INSTRUCTIONS TO FOLLOW =>
Leaving all pictures aside, copy exactly the lines from the start of the listing below through the line that contains "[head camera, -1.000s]", and only those lines.

··········

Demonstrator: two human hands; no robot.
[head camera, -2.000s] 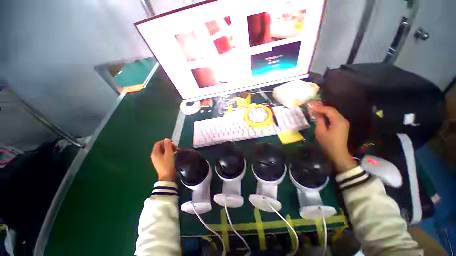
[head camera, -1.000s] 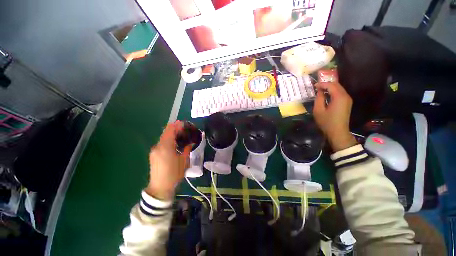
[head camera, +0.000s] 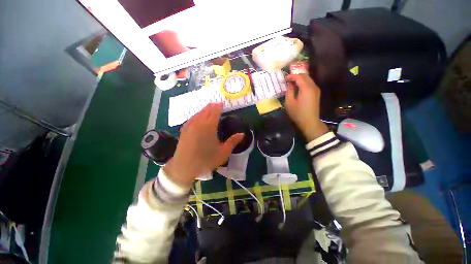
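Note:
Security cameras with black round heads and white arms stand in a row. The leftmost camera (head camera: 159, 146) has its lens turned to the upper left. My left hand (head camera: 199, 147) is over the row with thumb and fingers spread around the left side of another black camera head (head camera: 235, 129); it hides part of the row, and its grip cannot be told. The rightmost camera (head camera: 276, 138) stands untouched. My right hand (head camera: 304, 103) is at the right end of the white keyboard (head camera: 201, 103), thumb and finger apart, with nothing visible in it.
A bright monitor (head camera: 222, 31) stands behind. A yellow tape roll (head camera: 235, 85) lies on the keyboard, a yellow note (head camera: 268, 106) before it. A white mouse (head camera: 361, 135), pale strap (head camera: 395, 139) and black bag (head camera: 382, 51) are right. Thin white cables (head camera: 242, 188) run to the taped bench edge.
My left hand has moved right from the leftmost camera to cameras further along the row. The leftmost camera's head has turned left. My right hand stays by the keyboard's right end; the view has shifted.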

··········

SOLVED EXERCISE =>
Demonstrator: two human hands; no robot.
[head camera, -2.000s] 
[head camera, -1.000s] 

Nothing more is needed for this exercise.